I journal avidly, something bothers me and down it goes on paper. I have been in psychotherapy for decades and learned early on that writing helped me get a solid grasp on what was bothering me. This way, I can get a good look at what my issue is and how I want to modify my viewpoint on it or how to improve my behaviour to get that issues behind me. I have done a lot of work on my issues and I have come a very LONG way!! I believe that I have gotten the issues of my childhood behind me and in doing that a lot of the overeating I was doing that was tied to those issues has subsided.
Now, I find myself turning to food because of issues in my daily life are stressing me out.

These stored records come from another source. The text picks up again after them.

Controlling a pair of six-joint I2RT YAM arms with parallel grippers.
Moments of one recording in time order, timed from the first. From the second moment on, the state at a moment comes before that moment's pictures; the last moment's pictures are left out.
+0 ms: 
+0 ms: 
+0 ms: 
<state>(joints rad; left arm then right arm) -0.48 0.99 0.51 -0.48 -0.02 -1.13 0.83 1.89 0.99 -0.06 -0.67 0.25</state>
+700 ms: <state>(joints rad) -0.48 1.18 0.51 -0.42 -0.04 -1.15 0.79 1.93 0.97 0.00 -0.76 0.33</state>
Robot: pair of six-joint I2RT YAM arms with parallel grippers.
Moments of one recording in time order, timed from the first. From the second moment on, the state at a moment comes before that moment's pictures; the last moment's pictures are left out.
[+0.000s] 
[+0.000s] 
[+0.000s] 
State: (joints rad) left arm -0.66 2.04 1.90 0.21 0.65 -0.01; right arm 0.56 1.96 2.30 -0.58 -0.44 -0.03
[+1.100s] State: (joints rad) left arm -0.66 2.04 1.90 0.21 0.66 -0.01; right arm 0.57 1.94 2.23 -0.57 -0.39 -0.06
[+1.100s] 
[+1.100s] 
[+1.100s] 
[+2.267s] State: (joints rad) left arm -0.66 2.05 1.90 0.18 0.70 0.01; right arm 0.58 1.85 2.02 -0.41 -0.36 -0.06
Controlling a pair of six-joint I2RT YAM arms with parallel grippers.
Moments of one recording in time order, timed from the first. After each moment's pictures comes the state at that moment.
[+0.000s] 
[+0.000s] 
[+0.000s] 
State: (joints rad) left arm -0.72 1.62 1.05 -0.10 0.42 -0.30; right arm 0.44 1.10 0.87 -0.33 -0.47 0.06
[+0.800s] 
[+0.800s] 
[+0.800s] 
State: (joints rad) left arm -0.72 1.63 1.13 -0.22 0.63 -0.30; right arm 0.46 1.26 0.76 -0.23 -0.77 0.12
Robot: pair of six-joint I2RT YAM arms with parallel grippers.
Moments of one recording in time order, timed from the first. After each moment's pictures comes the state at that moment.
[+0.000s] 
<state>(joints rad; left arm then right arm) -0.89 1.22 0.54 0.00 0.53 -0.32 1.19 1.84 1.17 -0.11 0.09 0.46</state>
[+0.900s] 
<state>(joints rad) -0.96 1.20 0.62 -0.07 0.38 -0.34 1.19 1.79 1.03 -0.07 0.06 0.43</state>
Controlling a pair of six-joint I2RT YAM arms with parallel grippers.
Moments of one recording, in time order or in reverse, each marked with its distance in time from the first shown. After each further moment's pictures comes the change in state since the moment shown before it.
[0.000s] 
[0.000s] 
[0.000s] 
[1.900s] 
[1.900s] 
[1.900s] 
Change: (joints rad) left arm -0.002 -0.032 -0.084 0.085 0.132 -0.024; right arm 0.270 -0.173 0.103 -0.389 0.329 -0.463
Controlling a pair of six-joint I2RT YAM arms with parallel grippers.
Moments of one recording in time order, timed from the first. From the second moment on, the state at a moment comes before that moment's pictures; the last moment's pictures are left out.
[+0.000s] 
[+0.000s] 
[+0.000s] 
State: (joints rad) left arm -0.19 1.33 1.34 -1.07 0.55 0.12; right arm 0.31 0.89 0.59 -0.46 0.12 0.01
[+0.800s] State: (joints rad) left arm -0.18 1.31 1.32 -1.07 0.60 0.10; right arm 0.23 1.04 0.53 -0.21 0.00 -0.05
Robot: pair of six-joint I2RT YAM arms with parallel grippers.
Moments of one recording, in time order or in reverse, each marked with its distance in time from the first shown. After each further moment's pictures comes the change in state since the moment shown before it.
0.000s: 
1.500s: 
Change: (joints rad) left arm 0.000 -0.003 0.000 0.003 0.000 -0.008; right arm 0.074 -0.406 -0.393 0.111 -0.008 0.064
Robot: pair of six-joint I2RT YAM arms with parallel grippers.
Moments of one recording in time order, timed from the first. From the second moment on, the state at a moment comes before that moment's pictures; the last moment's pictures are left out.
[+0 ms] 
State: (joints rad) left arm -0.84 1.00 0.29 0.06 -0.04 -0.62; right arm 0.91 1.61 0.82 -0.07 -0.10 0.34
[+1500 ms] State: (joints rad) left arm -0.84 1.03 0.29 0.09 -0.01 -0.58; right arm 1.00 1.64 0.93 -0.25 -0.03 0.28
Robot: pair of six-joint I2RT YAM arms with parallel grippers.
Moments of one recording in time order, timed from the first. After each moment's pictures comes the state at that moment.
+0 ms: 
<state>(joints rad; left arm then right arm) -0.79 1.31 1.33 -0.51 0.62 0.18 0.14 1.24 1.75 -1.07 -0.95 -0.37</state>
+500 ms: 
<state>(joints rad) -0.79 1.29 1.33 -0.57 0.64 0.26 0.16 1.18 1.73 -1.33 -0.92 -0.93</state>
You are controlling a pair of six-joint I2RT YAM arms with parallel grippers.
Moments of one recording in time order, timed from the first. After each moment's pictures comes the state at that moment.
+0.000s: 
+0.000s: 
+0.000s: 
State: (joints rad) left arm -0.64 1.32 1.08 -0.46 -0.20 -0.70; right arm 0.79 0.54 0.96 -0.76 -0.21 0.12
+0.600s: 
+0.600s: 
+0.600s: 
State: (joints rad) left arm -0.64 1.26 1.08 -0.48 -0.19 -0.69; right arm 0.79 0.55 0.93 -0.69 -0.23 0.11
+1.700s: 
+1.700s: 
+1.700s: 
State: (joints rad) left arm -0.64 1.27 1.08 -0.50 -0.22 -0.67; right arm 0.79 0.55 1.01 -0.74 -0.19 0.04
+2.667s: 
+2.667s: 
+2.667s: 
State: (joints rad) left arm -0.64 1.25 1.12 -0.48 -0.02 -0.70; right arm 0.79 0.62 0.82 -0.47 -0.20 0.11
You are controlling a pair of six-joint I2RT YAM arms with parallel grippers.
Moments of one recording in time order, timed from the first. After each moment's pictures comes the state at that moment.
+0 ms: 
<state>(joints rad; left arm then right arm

I am an addict, I have an addictive personality. I did pot, speed, coke and drank to subdue my demons. Alcohol was easier to get my hands on and not as expensive so that became my drug of choice. I drank heavily for over 30 years. It is a flat out miracle that I was never in trouble with the law, I drank and drove frequently. I also used food as a mask to not address the issues that troubled me for so many years.
I have been sober and clean for almost 6 years now. My dry date is 11-16-2007. I stopped the illegal drugs and the alcohol but I continued to overeat trying to squash the emotions I was running from desperately. I had no idea I was doing this. I had no idea how destructive I was being to myself. Everything was a struggle, I had lost control of my life.
I could not figure out how I had gotten myself there. I looked for a therapist and found the psychotherapist I still go to today. After more years of sabotaging myself, I finally understood how I had gotten to be that way. I still struggle with sabotaging myself but I am much better than I was.